20190426 Taroona Boathouses 6 edit edit

Behind the sunrise

By the time I’d clambered over rocks to try and get the right shot, the rain was getting heavier, the wind had come up and it was becoming unpleasant. I took some okay, not great, images of the boat sheds from the other side and decided it was time to go.

A man at the house over the road had been watching me, probably thinking (not unreasonably) that I was mad to be standing around taking photos in this onslaught. “It wasn’t like this when I left home!” I complained, in response to his comment on the “wild and woolly” weather. (Totally off topic, where does that phrase even come from? It makes no sense to me at all.)

I carried on along the street, turned the corner and headed towards home, eager to be warm and dry again.

As I was walking, I looked ahead and saw the most wonderful sight: a modest-looking house sitting on the next corner, shining in the golden light. It looked beautiful! This was really the thing I was meant to see this morning, not the sunrise, not the boat sheds, not the rainbow. This one photograph, of all the ones I captured this morning, made it worth getting wet and almost blown away. I just wish I’d had my camera instead of my phone.

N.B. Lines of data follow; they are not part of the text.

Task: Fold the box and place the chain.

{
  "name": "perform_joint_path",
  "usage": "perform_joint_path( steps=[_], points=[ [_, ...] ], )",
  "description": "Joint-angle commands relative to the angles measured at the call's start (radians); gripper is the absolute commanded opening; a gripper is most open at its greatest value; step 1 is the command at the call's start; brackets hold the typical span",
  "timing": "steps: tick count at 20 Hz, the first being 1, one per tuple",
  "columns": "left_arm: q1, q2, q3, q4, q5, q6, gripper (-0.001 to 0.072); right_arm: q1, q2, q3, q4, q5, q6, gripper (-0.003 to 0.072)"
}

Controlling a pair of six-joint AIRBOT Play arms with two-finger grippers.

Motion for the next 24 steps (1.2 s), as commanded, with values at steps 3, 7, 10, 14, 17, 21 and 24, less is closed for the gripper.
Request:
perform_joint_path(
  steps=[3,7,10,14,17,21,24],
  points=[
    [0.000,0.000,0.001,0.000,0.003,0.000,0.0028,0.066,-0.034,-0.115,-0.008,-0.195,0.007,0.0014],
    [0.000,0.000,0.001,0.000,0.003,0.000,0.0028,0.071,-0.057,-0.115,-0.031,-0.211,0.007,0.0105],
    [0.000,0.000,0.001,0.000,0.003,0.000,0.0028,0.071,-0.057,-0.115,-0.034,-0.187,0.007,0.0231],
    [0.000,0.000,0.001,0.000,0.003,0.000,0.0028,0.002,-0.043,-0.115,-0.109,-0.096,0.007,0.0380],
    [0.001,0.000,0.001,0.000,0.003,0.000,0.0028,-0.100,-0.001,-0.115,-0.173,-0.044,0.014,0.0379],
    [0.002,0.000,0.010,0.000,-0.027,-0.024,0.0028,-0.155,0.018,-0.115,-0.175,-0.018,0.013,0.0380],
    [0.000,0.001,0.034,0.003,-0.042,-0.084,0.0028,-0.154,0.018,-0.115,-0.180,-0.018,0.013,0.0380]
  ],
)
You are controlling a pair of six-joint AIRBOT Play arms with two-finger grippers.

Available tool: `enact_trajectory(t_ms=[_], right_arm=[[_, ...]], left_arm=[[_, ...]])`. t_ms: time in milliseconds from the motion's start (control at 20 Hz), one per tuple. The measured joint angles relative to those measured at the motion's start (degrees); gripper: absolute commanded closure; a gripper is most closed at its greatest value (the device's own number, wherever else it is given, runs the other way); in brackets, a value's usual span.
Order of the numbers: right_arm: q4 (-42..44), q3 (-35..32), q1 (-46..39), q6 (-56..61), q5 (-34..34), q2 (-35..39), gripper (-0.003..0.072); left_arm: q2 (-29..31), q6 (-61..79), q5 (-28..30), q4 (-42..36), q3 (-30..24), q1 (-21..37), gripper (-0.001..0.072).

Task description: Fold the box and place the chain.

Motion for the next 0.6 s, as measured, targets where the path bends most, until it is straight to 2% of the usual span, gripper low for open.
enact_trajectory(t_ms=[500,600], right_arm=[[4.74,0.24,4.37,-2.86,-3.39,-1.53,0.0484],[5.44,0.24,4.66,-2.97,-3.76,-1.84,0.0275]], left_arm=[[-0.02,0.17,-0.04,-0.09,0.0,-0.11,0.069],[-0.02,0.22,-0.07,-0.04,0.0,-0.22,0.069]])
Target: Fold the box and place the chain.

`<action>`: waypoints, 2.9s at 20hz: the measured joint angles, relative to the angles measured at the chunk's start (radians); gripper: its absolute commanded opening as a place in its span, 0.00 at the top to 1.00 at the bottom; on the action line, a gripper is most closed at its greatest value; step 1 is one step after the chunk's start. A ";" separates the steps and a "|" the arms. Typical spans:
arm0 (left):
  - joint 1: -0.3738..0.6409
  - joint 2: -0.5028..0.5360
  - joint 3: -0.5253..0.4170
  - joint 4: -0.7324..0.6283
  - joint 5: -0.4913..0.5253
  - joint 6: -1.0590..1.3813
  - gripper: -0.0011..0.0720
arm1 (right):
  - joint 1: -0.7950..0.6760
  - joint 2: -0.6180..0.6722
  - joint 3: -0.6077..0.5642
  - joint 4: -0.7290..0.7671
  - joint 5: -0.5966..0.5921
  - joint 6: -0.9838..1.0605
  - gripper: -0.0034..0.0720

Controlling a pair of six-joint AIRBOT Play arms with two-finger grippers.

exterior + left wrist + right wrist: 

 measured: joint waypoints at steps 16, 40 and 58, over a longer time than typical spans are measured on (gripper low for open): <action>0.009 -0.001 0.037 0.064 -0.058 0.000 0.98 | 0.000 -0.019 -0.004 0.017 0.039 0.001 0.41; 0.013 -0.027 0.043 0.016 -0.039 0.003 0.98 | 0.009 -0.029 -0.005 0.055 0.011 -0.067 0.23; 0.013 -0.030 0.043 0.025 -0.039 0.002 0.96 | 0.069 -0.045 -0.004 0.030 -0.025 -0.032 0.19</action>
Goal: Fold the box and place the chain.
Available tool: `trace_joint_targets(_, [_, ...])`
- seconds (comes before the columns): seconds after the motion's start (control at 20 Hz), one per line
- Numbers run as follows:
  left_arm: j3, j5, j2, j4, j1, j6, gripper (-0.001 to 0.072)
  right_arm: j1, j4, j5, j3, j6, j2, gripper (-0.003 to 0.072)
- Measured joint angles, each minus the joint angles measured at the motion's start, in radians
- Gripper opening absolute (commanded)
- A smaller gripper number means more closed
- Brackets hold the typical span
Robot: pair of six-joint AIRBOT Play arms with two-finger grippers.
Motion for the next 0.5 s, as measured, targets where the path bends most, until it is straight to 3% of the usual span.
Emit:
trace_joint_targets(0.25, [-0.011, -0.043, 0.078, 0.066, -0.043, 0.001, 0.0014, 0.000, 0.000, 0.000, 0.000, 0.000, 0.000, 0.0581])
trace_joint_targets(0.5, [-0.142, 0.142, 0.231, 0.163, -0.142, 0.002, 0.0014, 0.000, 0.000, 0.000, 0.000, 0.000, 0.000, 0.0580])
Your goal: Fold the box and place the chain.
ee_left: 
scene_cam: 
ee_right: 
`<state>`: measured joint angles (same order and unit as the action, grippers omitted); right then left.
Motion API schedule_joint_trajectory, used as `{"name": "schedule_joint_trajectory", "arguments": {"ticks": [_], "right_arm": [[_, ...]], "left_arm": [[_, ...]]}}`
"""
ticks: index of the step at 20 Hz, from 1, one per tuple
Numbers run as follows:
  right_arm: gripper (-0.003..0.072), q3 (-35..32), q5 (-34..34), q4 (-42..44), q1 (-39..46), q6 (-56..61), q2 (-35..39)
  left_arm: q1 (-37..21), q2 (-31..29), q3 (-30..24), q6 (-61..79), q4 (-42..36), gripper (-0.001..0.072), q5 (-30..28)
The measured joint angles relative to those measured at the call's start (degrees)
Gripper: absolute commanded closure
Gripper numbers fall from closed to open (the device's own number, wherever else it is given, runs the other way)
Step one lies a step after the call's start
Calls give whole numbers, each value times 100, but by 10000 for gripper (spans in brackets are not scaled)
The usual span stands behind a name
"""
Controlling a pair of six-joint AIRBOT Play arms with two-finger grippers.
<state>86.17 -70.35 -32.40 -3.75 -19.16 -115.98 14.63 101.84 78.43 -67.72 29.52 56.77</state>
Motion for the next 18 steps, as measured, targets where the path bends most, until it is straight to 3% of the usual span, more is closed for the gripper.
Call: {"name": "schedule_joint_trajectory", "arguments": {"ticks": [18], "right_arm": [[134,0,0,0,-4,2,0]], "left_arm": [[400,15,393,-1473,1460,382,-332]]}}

20190426 Shiny house-Edit edit

Friday morning light

When I was taking the photos of the rainbow, I’d been thinking how funny it is that sometimes the thing you really need to be looking for is right behind you. (Does that sound too much like an airline safety briefing?) And, after seeing the house, I realised that if it’s not behind you, it will be somewhere else you didn’t set out to look.